▶ What you should do
Having found the line containing "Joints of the" in the data below, reproduce that line and each one after it to the end, exactly, and include nothing else.

-------

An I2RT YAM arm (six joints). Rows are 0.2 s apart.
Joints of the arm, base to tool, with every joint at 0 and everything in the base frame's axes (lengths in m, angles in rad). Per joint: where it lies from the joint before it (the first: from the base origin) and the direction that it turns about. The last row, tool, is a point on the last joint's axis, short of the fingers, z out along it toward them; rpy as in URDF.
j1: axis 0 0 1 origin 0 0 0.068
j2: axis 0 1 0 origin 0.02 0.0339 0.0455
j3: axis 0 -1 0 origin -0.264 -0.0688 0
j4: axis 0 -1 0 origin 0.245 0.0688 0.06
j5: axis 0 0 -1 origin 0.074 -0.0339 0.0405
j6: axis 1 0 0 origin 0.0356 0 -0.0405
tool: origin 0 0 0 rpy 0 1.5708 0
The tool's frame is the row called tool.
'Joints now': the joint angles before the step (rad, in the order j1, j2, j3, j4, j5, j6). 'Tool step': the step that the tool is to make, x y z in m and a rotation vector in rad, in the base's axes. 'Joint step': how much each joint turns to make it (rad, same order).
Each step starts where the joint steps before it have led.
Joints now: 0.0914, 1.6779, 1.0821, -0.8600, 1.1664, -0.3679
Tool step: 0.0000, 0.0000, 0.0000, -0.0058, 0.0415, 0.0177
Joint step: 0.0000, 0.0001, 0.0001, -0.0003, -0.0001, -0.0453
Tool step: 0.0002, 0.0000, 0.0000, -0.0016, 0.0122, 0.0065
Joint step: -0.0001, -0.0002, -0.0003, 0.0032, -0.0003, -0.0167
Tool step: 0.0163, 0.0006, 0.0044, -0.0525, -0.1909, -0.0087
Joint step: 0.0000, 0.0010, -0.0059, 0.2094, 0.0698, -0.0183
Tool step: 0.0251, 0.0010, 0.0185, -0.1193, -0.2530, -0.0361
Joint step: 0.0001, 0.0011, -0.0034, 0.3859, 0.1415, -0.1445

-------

▶ Response
Joints of the arm, base to tool, with every joint at 0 and everything in the base frame's axes (lengths in m, angles in rad). Per joint: where it lies from the joint before it (the first: from the base origin) and the direction that it turns about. The last row, tool, is a point on the last joint's axis, short of the fingers, z out along it toward them; rpy as in URDF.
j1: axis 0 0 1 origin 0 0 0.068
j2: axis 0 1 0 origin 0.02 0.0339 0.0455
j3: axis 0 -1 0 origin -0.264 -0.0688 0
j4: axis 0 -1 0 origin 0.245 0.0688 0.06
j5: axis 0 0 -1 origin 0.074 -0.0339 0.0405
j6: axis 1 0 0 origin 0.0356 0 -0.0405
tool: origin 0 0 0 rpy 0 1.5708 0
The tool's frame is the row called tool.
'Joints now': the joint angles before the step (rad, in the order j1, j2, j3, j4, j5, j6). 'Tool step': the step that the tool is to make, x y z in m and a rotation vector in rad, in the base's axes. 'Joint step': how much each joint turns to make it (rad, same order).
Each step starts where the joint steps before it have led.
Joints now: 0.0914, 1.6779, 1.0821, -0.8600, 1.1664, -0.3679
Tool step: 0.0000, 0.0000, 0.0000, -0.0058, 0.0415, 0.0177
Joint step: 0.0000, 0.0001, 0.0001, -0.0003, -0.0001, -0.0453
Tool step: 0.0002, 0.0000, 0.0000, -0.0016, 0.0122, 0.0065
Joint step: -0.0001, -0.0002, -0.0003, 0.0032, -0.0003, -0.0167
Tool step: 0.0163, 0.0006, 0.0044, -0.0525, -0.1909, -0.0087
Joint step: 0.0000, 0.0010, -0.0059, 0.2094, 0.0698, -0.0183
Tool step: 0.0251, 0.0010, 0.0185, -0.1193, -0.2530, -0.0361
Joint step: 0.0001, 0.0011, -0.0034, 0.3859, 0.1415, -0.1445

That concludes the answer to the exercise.